May 6, 2025 by jta6n@virginia.edu

Seham Ebrahim, PhD

Seham Ebrahim, PhD

Seham Ebrahim, PhD, an assistant professor in the Department of Molecular Physiology and Biological Physics, was awarded a prestigious Maximizing Investigators’ Research Award (MIRA) R35 grant from the National Institutes of Health (NIH) for $2 million to investigate mechanosensing mechanisms at the intestinal surface. MIRA supports research in an investigator’s laboratory that falls within the mission of the National Institute of General Medical Sciences.

Intestines are constantly exposed to physical forces—from the stretch of food moving through the gut to the pressure of fluid flow and microbial activity.
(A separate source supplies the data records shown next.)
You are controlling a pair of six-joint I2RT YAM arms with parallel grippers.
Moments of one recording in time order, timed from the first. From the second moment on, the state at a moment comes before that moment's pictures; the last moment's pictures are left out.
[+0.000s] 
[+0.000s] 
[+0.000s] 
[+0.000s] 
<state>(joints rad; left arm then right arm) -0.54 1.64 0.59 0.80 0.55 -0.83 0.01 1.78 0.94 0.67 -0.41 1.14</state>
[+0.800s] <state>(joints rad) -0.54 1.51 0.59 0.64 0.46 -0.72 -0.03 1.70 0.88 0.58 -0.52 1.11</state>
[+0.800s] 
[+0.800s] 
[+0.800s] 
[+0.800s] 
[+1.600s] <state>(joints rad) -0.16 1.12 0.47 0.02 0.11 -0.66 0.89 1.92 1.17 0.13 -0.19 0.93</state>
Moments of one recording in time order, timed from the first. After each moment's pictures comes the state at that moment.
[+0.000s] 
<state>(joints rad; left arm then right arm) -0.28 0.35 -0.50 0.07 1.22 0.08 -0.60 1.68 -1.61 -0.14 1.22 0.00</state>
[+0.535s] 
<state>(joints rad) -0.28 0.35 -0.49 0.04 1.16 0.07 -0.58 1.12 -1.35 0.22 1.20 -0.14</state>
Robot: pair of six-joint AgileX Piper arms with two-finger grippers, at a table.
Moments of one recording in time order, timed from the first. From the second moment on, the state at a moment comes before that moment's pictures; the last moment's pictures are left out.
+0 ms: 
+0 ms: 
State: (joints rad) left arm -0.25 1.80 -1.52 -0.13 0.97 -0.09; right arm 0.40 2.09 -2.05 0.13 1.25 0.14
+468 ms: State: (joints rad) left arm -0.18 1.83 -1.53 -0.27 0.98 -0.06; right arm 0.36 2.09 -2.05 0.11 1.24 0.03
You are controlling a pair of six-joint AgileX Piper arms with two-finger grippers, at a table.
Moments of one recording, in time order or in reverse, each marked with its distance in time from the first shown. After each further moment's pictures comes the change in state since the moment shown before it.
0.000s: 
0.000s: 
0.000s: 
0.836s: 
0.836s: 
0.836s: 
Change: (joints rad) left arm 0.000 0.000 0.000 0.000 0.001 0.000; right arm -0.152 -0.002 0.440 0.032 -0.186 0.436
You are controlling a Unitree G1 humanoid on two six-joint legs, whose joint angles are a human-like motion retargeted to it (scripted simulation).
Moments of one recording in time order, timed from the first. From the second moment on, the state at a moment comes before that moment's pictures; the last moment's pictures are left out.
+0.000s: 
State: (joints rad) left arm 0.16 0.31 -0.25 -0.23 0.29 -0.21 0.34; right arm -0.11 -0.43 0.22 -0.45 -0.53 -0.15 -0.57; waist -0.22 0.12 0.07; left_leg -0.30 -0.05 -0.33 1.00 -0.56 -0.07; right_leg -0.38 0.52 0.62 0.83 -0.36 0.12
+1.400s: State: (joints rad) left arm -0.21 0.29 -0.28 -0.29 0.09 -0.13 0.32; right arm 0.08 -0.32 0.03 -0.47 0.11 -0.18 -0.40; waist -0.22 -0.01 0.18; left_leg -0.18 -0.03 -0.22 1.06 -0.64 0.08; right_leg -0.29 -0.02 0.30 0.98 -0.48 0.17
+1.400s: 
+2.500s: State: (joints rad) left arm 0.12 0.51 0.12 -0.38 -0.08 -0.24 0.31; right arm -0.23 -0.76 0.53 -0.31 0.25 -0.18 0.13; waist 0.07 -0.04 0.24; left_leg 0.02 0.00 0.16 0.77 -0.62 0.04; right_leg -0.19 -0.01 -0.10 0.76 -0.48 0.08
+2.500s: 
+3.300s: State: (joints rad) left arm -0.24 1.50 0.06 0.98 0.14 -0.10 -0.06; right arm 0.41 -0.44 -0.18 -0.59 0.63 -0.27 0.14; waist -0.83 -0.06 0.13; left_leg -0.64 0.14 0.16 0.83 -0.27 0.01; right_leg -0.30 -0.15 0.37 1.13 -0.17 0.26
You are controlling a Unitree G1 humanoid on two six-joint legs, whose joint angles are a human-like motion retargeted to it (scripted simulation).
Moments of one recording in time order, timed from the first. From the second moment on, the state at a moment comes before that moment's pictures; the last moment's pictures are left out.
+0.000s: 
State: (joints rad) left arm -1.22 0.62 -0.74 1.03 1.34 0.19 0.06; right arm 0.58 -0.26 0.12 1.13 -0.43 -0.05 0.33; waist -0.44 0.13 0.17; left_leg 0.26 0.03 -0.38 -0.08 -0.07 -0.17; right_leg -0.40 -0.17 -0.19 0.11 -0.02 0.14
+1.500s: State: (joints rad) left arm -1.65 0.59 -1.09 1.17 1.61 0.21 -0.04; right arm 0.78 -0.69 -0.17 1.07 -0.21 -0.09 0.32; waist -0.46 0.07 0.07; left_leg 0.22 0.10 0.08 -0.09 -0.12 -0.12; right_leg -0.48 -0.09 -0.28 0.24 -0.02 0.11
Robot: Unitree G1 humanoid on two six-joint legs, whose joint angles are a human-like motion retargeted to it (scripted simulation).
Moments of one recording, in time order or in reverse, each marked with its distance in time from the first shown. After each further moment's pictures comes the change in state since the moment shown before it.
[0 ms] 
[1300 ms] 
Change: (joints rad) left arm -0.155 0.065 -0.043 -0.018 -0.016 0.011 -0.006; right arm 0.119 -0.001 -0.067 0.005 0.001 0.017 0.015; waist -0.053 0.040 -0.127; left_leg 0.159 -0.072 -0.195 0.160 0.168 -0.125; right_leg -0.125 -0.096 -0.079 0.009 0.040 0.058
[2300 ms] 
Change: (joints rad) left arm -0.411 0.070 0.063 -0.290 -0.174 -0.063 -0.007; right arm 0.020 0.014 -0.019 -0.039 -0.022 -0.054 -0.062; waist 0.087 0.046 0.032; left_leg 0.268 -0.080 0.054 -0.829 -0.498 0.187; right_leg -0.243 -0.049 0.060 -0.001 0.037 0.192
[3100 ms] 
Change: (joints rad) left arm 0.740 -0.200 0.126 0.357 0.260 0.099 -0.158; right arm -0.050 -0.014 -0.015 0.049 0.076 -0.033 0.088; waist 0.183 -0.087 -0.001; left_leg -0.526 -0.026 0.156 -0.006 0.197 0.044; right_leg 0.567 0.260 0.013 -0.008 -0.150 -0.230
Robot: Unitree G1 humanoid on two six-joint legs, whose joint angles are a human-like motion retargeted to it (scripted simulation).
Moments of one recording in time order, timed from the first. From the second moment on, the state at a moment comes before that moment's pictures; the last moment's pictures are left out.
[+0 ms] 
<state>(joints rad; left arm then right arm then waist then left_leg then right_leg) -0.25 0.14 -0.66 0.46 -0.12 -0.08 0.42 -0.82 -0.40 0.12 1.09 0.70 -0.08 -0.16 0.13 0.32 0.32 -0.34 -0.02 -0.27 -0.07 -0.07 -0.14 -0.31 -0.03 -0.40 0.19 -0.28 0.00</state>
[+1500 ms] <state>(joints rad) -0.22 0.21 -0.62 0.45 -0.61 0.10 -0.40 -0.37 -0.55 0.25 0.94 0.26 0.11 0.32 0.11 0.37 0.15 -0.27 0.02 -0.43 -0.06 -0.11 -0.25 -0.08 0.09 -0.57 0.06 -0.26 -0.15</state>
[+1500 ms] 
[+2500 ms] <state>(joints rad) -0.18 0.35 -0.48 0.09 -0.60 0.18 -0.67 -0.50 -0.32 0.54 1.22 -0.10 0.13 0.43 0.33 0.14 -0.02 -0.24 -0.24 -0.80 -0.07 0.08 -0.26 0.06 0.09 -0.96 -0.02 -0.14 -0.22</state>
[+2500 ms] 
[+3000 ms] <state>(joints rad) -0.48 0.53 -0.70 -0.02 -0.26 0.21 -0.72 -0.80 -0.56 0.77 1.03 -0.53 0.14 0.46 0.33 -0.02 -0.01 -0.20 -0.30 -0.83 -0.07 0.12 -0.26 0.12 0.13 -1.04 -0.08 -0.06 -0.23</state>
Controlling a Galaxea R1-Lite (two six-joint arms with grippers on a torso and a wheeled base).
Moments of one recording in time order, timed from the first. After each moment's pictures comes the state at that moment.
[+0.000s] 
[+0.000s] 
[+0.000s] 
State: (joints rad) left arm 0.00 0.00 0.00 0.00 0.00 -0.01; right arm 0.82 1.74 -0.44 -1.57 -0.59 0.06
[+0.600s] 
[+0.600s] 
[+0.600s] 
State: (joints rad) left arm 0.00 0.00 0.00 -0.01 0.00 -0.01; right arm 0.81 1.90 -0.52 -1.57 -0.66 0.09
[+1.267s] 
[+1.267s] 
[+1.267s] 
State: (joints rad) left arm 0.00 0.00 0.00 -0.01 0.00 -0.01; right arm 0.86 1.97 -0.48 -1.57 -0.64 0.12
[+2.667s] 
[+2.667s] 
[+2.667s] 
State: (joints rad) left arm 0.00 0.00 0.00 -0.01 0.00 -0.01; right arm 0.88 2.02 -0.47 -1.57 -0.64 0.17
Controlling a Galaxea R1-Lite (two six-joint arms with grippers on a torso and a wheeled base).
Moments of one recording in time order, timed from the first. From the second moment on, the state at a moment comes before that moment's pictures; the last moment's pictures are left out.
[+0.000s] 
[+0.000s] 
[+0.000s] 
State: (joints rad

Yet scientists still don’t fully understand how the cells lining the intestine sense and respond to these mechanical cues. With support from the NIH-R35 award, the Ebrahim Lab is investigating the fundamental mechanisms by which intestinal epithelial cells detect mechanical forces and convert them into biological signals—a process known as mechanotransduction.

This work has broad implications for understanding how the gut maintains its barrier function, regulates inflammation, and adapts to injury. Defects in mechanotransduction may contribute to diseases like inflammatory bowel disease, or IBD, colorectal cancer, and even systemic infections. By uncovering how these mechanisms work at the molecular level, Dr. Ebrahim and her team hope to identify new targets for therapies that could strengthen gut health and prevent disease.